Natural Language Installation Scripts
Recently I've been coming across installation scripts written in natural language, meant to be executed by an agent harness. For example, this installation prompt sets up a command to launch Claude Code using OpenRouter. This has some advantages over traditional installation scripts:
Personalization
User preference
The installation prompt includes:
1. Ask me for my OpenRouter API key before making changes.
This could even be extended to open-ended preferences that you couldn't account for with deterministic scripts.
Environment
Beyond customizing for user preferences, it allows customizing for your specific environment:
add it to my shell profile as `OPENROUTER_API_KEY`,
unless a better local convention already exists.
Extensibility
Implementation examples:
PowerShell function should look like this:
...
zsh/bash function should look like this:
...
Now this single prompt works for not only for Powershell, zsh, and bash, but for any shell that will ever exist.

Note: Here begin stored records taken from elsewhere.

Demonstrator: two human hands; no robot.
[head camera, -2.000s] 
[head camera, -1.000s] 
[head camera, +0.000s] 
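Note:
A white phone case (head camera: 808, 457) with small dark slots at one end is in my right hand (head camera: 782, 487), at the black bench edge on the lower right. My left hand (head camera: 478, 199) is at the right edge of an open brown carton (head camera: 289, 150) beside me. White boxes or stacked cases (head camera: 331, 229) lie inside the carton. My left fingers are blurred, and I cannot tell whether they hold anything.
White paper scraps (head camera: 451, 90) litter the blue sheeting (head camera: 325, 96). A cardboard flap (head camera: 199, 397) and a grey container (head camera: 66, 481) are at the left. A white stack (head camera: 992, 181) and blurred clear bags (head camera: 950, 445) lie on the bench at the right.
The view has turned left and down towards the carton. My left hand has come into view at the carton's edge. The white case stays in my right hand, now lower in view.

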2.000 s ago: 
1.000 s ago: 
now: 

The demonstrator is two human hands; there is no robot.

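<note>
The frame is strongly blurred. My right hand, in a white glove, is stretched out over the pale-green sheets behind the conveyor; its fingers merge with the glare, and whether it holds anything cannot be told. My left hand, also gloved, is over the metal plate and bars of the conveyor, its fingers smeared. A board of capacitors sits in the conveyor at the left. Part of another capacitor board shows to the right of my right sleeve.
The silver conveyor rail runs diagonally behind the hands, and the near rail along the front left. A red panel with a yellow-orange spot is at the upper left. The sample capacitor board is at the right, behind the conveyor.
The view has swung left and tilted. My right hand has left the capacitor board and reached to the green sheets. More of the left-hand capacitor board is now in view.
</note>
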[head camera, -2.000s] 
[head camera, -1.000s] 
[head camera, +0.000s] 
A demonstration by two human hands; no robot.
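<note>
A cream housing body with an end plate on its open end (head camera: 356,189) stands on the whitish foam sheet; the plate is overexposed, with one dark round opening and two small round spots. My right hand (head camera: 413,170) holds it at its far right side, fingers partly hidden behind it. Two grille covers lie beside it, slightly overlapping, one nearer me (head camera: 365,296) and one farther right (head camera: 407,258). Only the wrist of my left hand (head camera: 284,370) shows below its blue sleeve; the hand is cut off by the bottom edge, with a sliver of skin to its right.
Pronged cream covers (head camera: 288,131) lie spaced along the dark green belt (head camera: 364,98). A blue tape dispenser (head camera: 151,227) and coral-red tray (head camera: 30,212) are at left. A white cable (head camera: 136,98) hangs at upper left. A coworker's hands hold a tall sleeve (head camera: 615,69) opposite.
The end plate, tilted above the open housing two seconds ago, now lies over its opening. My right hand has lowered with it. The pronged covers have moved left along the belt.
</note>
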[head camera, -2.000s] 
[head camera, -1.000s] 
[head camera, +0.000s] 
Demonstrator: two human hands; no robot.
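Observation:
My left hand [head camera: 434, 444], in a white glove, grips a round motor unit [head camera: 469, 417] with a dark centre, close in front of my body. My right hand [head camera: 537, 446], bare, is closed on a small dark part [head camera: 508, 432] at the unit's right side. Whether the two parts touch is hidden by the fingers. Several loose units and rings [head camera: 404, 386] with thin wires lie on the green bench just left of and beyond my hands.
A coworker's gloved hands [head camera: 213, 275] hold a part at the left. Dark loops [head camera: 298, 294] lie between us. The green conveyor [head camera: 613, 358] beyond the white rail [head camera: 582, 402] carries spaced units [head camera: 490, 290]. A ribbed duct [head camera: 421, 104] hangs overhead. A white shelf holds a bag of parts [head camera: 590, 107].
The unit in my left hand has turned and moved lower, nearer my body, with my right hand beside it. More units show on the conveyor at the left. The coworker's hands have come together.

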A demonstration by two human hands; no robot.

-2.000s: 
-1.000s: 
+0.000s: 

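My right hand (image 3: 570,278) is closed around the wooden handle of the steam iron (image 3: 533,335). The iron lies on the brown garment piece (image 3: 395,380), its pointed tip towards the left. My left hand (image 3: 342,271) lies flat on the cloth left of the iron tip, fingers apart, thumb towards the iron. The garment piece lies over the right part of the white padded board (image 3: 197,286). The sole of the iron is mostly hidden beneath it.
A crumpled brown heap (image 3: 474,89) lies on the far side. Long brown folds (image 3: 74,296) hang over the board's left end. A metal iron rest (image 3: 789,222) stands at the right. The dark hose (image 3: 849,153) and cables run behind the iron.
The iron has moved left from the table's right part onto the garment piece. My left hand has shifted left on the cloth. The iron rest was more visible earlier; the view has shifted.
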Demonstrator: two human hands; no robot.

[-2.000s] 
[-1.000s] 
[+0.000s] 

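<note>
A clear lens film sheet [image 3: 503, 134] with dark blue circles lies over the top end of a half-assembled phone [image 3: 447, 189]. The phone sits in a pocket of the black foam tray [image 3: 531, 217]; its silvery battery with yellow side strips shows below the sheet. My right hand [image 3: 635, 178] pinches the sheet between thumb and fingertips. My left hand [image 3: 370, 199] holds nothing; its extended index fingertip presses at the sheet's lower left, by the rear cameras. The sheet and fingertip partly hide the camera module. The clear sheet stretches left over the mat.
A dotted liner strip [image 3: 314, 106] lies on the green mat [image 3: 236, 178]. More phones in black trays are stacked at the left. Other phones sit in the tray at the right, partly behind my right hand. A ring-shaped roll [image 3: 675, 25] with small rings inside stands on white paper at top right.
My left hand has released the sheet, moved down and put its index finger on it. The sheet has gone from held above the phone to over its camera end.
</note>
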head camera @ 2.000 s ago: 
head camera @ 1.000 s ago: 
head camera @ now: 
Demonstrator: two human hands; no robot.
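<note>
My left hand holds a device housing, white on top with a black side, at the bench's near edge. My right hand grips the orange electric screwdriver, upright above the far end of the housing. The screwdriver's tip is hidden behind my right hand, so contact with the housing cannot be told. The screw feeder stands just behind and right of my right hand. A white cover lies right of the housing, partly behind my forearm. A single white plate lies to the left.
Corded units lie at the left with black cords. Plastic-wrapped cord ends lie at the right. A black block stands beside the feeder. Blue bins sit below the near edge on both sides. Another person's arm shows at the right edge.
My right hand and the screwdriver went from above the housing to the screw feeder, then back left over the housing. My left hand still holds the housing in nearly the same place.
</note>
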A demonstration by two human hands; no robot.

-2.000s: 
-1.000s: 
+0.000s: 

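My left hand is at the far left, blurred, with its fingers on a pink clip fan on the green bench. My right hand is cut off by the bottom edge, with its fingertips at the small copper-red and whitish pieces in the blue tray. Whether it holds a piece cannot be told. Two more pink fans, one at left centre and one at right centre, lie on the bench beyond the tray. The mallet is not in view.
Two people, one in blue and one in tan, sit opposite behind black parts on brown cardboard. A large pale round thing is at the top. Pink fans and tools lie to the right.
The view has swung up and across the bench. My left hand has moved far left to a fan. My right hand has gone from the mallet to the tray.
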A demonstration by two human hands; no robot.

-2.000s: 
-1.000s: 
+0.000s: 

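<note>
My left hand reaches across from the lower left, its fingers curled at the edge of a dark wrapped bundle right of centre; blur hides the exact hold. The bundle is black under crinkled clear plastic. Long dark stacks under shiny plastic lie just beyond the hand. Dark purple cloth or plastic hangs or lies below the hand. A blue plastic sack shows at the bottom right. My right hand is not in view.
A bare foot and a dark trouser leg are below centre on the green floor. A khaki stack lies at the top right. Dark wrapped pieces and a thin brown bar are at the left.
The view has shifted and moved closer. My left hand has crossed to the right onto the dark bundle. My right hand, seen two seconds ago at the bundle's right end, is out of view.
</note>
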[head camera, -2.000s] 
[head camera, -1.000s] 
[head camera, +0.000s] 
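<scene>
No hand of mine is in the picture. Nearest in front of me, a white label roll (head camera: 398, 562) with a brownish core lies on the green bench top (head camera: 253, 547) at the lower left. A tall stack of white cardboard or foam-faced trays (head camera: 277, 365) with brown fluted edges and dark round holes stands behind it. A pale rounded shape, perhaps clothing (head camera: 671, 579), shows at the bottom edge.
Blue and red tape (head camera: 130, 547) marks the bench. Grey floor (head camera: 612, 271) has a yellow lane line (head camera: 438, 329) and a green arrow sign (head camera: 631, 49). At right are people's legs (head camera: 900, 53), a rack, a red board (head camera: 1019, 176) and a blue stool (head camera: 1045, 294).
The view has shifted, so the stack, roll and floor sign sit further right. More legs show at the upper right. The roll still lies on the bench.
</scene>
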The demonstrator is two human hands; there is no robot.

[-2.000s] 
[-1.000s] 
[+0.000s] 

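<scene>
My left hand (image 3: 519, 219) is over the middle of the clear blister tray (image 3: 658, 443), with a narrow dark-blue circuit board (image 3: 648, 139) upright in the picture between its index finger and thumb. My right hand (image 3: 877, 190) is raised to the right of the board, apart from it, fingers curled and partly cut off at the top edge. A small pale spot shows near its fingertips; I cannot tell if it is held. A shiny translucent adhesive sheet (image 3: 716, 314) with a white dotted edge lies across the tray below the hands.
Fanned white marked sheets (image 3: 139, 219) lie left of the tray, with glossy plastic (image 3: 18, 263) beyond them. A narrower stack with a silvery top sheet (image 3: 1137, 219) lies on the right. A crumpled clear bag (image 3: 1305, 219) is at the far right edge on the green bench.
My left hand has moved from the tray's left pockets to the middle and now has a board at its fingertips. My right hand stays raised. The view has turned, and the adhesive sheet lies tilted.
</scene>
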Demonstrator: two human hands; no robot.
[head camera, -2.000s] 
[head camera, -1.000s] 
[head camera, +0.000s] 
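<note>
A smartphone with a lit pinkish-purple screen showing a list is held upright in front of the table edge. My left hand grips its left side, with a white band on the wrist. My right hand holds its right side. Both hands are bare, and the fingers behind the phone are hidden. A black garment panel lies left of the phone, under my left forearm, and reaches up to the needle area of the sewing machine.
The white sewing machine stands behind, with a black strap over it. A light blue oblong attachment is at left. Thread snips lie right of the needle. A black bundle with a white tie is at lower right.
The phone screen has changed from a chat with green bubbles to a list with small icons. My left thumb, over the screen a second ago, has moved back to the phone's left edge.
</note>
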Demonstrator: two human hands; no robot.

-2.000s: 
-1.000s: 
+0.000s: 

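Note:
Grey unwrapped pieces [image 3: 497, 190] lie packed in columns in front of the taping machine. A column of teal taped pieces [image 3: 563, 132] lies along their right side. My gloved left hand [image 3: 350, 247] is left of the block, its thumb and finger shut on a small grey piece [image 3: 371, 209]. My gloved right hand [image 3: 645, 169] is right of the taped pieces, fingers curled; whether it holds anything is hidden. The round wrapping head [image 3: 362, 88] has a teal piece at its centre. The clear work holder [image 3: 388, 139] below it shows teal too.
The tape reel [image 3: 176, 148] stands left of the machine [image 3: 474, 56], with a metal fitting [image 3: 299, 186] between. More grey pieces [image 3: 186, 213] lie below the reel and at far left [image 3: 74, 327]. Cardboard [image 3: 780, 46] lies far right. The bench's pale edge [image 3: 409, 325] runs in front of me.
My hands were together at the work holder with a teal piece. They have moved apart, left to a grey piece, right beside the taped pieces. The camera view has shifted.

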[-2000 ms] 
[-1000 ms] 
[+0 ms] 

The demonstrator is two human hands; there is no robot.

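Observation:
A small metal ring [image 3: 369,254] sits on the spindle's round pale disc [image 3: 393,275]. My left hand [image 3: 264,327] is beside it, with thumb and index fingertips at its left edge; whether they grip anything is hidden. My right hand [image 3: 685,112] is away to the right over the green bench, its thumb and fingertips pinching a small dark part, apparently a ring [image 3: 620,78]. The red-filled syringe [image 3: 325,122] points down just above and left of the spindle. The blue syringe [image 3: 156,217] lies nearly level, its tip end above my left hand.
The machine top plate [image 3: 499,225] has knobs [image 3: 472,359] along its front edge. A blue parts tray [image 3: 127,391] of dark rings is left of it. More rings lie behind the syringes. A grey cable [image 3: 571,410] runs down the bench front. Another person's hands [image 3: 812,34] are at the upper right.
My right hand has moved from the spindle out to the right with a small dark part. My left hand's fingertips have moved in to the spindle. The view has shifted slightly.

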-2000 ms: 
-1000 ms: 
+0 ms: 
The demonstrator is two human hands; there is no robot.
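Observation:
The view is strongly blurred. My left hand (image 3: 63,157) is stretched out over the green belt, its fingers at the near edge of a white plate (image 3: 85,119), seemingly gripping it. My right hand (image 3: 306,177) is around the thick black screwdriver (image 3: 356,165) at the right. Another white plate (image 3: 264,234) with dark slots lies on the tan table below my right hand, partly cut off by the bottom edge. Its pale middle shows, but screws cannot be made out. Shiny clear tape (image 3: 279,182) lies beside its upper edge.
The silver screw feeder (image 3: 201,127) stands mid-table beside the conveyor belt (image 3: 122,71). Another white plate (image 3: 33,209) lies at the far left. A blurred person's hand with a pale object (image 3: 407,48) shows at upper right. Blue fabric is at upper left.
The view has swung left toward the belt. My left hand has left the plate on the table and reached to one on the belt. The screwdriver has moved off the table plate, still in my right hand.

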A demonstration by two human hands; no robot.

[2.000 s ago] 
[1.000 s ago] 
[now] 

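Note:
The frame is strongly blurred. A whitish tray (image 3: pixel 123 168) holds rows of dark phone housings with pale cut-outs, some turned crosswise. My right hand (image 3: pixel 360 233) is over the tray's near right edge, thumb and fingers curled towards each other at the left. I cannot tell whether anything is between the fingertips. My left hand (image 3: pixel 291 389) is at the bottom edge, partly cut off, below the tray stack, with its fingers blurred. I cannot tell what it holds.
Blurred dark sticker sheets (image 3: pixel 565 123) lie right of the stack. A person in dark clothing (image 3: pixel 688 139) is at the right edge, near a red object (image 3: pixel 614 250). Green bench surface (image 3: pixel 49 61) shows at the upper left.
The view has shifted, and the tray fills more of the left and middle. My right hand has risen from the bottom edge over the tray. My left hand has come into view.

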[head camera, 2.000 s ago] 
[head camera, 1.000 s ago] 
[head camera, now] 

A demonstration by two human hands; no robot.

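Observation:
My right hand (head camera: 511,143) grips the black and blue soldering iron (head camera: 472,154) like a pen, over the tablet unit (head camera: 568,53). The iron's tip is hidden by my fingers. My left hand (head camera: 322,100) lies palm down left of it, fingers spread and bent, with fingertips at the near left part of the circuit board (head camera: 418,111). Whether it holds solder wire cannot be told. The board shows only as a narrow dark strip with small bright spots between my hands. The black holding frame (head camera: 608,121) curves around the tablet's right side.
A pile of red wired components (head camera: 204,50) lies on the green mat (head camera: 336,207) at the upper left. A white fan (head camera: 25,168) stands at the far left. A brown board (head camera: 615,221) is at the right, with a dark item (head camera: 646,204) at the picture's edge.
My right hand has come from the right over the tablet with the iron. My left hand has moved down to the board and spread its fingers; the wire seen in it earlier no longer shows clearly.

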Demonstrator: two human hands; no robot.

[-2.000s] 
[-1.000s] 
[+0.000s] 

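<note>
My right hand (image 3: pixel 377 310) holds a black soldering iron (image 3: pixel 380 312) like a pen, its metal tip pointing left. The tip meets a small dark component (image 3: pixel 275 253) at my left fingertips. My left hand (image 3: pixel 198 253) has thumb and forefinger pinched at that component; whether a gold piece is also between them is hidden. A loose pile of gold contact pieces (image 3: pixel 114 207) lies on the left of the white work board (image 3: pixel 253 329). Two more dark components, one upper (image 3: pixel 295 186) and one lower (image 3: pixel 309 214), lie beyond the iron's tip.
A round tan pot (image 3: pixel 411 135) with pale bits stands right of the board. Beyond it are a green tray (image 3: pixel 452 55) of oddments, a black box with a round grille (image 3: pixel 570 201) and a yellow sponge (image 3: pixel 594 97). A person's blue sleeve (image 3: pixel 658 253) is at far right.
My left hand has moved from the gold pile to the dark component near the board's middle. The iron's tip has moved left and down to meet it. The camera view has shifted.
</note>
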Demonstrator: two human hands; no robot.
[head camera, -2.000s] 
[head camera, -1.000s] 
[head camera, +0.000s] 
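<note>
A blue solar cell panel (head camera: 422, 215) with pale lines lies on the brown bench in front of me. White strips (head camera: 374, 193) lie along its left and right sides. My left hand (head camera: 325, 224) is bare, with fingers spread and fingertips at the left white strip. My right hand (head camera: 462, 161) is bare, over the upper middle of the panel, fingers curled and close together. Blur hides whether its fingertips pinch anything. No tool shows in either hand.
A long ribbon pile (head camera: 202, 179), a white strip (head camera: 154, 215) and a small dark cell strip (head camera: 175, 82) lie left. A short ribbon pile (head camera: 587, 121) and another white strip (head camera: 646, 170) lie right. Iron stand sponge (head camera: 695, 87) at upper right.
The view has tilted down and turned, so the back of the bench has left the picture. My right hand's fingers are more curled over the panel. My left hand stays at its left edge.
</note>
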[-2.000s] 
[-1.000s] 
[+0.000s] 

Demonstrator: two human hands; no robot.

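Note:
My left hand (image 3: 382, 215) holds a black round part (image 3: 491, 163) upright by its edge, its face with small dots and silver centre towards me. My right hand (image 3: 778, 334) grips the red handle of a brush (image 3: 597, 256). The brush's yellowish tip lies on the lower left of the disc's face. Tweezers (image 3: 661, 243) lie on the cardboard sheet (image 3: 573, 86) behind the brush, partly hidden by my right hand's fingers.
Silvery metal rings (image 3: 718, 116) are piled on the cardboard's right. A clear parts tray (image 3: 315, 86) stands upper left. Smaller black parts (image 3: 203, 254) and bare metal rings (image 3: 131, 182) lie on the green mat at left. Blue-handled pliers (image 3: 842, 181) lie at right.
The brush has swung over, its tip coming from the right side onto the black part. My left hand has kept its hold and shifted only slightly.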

The biggest drawback I can think of is security. On one hand, the installation being a natural language prompt makes it harder to obfuscate malicious instructions. But on the other hand, the attack surface has increased: any file or prompt the agent encounters could potentially inject an instruction.
In general, these installation prompts feel more declarative than their script counterparts. You get to describe the goal at a high level rather than worry about implementation details, and I really like that.